(Data to process Opens)

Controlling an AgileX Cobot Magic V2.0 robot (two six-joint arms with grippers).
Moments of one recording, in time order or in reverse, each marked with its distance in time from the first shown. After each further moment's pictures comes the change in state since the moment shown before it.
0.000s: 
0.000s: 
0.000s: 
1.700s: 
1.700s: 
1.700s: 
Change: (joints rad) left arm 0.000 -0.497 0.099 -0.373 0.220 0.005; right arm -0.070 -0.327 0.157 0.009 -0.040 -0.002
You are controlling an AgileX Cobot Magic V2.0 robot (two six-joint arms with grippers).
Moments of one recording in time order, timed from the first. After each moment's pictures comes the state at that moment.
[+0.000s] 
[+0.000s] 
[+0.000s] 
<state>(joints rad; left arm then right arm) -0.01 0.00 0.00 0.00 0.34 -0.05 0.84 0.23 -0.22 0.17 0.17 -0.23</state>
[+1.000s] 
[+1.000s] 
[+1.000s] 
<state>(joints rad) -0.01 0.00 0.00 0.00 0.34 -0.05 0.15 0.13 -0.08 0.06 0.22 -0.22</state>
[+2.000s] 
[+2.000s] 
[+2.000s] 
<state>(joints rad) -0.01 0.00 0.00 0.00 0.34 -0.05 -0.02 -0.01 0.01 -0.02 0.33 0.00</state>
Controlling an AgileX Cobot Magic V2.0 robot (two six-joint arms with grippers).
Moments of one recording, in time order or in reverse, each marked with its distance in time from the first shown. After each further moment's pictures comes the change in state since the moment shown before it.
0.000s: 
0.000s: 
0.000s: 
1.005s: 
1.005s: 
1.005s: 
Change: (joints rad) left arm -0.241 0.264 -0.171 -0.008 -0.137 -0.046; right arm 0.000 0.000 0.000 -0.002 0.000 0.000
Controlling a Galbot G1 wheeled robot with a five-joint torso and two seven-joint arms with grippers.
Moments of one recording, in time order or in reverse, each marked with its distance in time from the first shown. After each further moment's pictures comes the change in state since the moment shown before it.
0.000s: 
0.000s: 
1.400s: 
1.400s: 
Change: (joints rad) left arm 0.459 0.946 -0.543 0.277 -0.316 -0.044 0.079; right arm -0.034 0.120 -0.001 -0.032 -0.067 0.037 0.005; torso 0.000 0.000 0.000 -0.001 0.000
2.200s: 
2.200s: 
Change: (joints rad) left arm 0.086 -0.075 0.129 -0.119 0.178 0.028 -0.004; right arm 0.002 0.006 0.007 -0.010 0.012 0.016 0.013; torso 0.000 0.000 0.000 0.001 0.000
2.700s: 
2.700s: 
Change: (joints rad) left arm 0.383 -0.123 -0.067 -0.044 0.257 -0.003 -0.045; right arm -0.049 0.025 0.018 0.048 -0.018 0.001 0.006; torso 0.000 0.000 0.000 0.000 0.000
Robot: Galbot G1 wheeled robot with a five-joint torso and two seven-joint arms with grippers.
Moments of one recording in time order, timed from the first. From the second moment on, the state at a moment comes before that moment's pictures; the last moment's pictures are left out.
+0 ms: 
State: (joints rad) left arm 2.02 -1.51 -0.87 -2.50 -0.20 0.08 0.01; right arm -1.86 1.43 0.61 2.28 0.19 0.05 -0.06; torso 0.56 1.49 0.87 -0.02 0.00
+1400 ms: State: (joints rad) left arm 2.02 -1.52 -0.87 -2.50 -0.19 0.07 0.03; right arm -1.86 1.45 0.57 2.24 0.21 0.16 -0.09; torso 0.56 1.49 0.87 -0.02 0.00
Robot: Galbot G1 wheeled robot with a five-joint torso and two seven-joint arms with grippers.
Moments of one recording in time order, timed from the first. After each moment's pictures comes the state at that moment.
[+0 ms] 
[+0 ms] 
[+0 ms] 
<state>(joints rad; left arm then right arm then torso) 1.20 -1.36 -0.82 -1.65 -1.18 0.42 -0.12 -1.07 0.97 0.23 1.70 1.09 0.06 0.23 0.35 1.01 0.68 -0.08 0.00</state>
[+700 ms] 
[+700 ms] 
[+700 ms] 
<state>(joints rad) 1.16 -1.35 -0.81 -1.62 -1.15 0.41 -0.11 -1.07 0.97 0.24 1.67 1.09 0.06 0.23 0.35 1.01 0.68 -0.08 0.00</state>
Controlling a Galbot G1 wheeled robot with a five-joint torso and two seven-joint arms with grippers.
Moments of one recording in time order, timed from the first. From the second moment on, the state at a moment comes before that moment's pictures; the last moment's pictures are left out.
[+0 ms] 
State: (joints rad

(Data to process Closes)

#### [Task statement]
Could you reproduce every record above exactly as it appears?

#### [Answer]
Controlling an AgileX Cobot Magic V2.0 robot (two six-joint arms with grippers).
Moments of one recording, in time order or in reverse, each marked with its distance in time from the first shown. After each further moment's pictures comes the change in state since the moment shown before it.
0.000s: 
0.000s: 
0.000s: 
1.700s: 
1.700s: 
1.700s: 
Change: (joints rad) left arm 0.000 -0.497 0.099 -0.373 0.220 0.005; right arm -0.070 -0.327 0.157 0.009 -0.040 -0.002
You are controlling an AgileX Cobot Magic V2.0 robot (two six-joint arms with grippers).
Moments of one recording in time order, timed from the first. After each moment's pictures comes the state at that moment.
[+0.000s] 
[+0.000s] 
[+0.000s] 
<state>(joints rad; left arm then right arm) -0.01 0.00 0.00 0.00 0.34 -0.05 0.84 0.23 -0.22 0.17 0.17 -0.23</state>
[+1.000s] 
[+1.000s] 
[+1.000s] 
<state>(joints rad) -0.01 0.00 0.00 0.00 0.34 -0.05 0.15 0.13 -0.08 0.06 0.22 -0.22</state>
[+2.000s] 
[+2.000s] 
[+2.000s] 
<state>(joints rad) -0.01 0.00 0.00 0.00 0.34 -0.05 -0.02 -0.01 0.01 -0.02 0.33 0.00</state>
Controlling an AgileX Cobot Magic V2.0 robot (two six-joint arms with grippers).
Moments of one recording, in time order or in reverse, each marked with its distance in time from the first shown. After each further moment's pictures comes the change in state since the moment shown before it.
0.000s: 
0.000s: 
0.000s: 
1.005s: 
1.005s: 
1.005s: 
Change: (joints rad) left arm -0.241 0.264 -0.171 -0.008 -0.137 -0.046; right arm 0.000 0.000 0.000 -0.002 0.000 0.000
Controlling a Galbot G1 wheeled robot with a five-joint torso and two seven-joint arms with grippers.
Moments of one recording, in time order or in reverse, each marked with its distance in time from the first shown. After each further moment's pictures comes the change in state since the moment shown before it.
0.000s: 
0.000s: 
1.400s: 
1.400s: 
Change: (joints rad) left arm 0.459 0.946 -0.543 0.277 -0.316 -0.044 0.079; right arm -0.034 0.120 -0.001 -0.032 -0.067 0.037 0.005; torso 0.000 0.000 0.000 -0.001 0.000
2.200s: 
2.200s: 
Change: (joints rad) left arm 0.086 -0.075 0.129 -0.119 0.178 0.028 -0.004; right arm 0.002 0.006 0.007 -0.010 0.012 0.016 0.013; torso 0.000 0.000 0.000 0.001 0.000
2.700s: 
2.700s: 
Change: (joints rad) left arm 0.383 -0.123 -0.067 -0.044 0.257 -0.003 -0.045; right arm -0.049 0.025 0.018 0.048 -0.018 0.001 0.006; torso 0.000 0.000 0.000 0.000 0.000
Robot: Galbot G1 wheeled robot with a five-joint torso and two seven-joint arms with grippers.
Moments of one recording in time order, timed from the first. From the second moment on, the state at a moment comes before that moment's pictures; the last moment's pictures are left out.
+0 ms: 
State: (joints rad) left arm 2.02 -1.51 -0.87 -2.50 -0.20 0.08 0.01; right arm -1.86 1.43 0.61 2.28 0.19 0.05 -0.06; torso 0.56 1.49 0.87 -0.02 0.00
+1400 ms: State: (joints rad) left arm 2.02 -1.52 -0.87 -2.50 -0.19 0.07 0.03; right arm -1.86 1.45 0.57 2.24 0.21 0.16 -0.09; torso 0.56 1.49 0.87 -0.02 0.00
Robot: Galbot G1 wheeled robot with a five-joint torso and two seven-joint arms with grippers.
Moments of one recording in time order, timed from the first. After each moment's pictures comes the state at that moment.
[+0 ms] 
[+0 ms] 
[+0 ms] 
<state>(joints rad; left arm then right arm then torso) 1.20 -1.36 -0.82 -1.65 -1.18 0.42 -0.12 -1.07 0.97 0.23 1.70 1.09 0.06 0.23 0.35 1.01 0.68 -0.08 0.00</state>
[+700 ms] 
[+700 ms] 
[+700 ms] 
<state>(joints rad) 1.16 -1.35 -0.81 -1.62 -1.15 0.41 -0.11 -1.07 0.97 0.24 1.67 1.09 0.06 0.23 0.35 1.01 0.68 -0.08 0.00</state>
Controlling a Galbot G1 wheeled robot with a five-joint torso and two seven-joint arms with grippers.
Moments of one recording in time order, timed from the first. From the second moment on, the state at a moment comes before that moment's pictures; the last moment's pictures are left out.
[+0 ms] 
State: (joints rad

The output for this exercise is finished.